Commenter un petit livre récent sur la survie en forêt me rappelle une réflexion que j'ai eu cette été.
De la même manière qu'en milieu urbain repérer ses portes de sortie à l'avance peut s'avérer salvateur, je me suis dit plusieurs fois sur les pistes cet "été"… "Et si ?"
Dans une situation où l'on se perd dans la nature, dans une situation où les éléments nous dépassent, on a parfois à suppléer le manque au niveau matériel par ce qu'on trouve sur le terrain. Et c'est peut-être complètement débile, mais je me suis dit plusieurs fois, si je suis trop lège, je fonce dans la forêt. Peut-être parce que tous les stages que j'ai pu faire étaient en milieu plus ou moins forestier ?
Toujours est-il que c'est là que je pense pouvoir trouver le plus de matières premières, d'abris naturels, et que je sais avoir de grandes chances de trouver aussi de l'eau (à croiser avec la orme du terrain). La vie en est la preuve, non ?

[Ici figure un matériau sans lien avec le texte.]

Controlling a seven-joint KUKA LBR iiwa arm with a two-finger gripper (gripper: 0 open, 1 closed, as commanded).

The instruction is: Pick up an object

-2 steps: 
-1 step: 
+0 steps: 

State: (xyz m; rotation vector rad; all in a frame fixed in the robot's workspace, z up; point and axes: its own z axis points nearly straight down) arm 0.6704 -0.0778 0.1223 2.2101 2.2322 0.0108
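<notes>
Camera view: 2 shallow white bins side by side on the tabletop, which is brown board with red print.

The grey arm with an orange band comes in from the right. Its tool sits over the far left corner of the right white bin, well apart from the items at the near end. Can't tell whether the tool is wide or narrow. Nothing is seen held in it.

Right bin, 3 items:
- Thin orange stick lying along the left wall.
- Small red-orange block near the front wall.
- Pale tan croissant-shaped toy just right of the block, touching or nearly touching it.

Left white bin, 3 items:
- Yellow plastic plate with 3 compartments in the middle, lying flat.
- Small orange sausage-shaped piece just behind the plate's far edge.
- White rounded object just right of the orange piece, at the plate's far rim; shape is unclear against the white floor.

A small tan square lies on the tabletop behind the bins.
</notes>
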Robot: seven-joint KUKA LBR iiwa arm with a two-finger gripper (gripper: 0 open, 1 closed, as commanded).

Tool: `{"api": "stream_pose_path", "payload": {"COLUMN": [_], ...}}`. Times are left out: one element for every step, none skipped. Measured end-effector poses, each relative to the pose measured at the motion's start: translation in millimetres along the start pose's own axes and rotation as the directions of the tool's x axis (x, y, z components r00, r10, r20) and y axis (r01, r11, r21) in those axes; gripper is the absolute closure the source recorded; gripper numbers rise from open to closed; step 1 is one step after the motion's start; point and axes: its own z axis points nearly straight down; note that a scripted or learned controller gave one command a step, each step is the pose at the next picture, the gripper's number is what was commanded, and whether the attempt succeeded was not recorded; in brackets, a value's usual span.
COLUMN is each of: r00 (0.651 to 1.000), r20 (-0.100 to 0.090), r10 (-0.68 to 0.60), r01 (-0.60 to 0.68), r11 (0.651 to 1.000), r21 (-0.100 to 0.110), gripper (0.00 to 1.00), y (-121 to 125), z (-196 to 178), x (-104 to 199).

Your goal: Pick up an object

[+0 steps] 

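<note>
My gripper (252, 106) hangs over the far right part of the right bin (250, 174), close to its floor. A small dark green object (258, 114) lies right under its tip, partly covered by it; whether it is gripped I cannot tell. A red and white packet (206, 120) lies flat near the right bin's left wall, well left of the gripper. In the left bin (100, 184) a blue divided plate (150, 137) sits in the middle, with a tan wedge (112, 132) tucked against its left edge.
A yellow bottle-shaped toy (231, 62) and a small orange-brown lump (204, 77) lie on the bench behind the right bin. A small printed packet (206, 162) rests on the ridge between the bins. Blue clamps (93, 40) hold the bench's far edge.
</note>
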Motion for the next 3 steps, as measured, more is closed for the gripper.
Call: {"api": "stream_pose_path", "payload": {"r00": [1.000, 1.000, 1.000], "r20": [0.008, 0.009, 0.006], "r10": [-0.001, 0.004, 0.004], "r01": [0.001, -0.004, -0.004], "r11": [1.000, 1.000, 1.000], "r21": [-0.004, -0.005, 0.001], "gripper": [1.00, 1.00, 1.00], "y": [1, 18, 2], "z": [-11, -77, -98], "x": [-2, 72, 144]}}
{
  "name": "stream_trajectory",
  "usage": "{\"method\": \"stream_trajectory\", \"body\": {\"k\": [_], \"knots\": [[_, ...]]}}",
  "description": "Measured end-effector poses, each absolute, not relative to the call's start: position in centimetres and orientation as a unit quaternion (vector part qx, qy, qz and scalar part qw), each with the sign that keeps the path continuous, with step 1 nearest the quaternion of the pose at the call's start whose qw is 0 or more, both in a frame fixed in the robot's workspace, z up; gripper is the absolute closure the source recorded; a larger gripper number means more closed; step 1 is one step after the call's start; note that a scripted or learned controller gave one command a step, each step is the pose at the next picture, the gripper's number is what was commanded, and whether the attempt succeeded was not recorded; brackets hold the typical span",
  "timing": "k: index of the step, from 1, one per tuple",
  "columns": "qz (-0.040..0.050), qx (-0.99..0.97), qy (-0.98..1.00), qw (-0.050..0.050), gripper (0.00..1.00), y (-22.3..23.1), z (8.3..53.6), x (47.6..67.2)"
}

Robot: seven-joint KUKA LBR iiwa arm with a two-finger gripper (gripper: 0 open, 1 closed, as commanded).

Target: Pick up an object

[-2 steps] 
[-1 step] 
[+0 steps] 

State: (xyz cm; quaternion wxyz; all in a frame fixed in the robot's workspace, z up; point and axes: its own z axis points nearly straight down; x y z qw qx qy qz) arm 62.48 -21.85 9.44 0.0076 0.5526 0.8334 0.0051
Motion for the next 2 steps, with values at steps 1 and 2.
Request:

Il y a bien sûr le cas par cas. Une récente visite du coté du Morvan, avec de très visibles traces d'arbres arrachés par la tempête me fait tempérer l'absolu de ma refléxion. en même temps on a le droit d'essayer de réfléchir un peu si on en a les moyens.

Toujours est-il que je vois là un intérêt direct au bushcraft : mettre en confiance dans un milieu qui pourrait à priori sembler hostile. Il y a quelques années, je n'aurais certainement pas considéré la forêt de la même manière qu'aujourd'hui. Quand on a pas l'habitude, ça ne semble pas très accueillant. Et je ne me serais peut-être pas dit alors qu'il commence à faire sombre : "je redescend, je vais me mettre dans cette forêt ou je sais pouvoir me chauffer, m'isoler, m'abriter."
Ou peut-être beaucoup plus tard.
Je vous raconte donc un peu ma vie pour que certains puissent avoir ça en tête avant de perdre quelques heures précieuses.
Et aussi pour savoir ce que vous en pensez. Mais peut-être que ce fil ne mérite pas plus que ce qu'il est.